Vec<u8> may be the right call most of the time for most use cases. This library, however, is for when even 8 bits compared to 4 is too much. Another example, if all your values fit in 9 bits, you'd be forced to use Vec<u16> and waste 7 bits for every single number. With this structure, you just use 9 bits. That's almost a 2x space saving. At scale, that makes a difference.
For floats, you'd use fixed-point math, just like the other replies said. Your example of +/- 10.0 with 1e-6 precision would mean multiplying by 1,000,000 and storing the result as a 25-bit signed integer. When you read it back, you just divide. It's a decent saving over a 32-bit float.
most times it will suffice and be the recommended solution (less complexity; no ups I though I only need 3bit but at runtime needed 4bits situations; one less dependencies to review for soundness issues / bugs with every update)
while using Vec<u64> with a 3bit number is a pretty strange/misleading example (as you can use a Vec<u8>) my guess is that they used it because many packed vectors operate on u64s internally and allows up-to 64bit values.
anyway while often it doesn't matter sometimes storing a u8 where you only need 3bit numbers or similar makes a huge difference (e.g. if with packaging you application state fits in memory and without it doesn't and start swapping)
you can do similar stuff for non integer values, but things get more complicated as you can't just truncate/mask floats in the same way you can do so for integers. Further complications come from decimal based precision bounds and the question of if you need perfect precision in the whole number range (floats aren't evenly spaced).
A common solution is to use fixed point floats or in general convert your floats to integers. For example, assuming a perfect precision requirement for you range, you could store a number in range [-1e7; 1e7] and by context/in code remember there is a implicit missing div 1e6. Then you can store it in a 25 bit integer and bit package it (log2(1e7).ceil()+1 sign bit).
The benchmark does a million random reads. For the FixedVec implementation with bit_width=8, the underlying storage is a Vec<u64>. This means the data is 8x more compact than the Vec<u8> baseline for the same number of elements.
When the random access indices are generated, they are more likely to fall within the same cache lines for the Vec<u64>-backed structure than for the Vec<u8>. Even though Vec<u8> has a simpler access instruction, it suffers more cache misses across the entire benchmark run.

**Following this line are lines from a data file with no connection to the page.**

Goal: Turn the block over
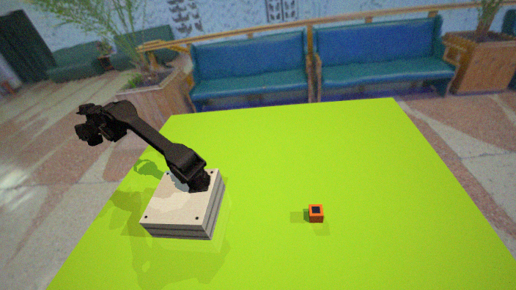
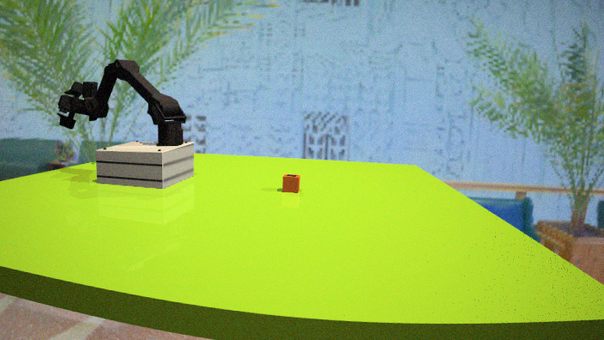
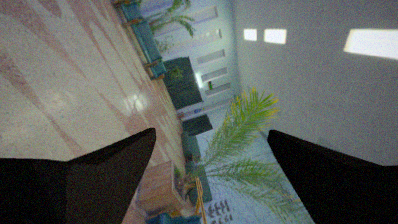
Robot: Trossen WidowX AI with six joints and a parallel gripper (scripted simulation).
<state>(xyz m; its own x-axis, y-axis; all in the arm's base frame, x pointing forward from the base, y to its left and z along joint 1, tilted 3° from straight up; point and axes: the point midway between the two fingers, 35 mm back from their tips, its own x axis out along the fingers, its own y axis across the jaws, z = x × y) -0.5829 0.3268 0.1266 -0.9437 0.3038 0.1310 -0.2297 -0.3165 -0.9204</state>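
Right now my gripper tip is 98 cm short of the orange block, 43 cm to the left of it and 20 cm above it.
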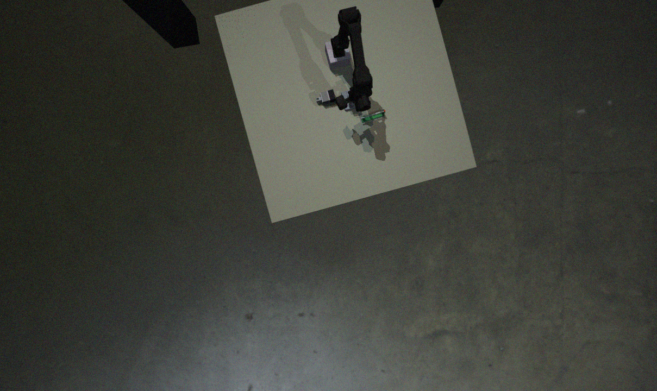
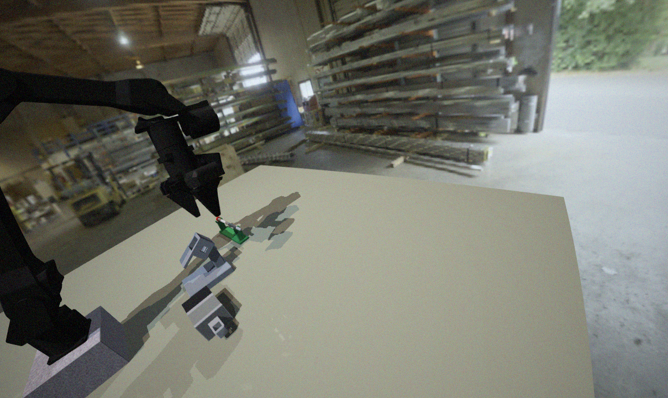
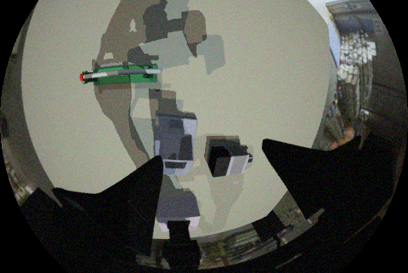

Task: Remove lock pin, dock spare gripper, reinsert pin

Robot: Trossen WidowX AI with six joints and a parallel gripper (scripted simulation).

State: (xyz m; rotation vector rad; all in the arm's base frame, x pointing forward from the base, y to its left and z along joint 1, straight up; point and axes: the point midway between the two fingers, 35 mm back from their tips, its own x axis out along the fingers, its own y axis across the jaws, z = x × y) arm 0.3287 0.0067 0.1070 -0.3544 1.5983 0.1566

This is common in fields like bioinformatics, search engine indexing, or implementing other succinct data structures. In these areas, the entire game is about squeezing massive datasets into RAM to avoid slow disk I/O. Wasting 6 out of 16 bits means your memory usage is almost 40% higher than it needs to be. That can be the difference between a server needing 64GB of RAM versus 100GB.
On top of that, as I mentioned in another comment, packing the data more tightly often makes random access faster than a standard Vec, not slower. Better cache locality means the CPU spends less time waiting for data from main memory, and that performance gain often outweighs the tiny cost of the bit-fiddling instructions.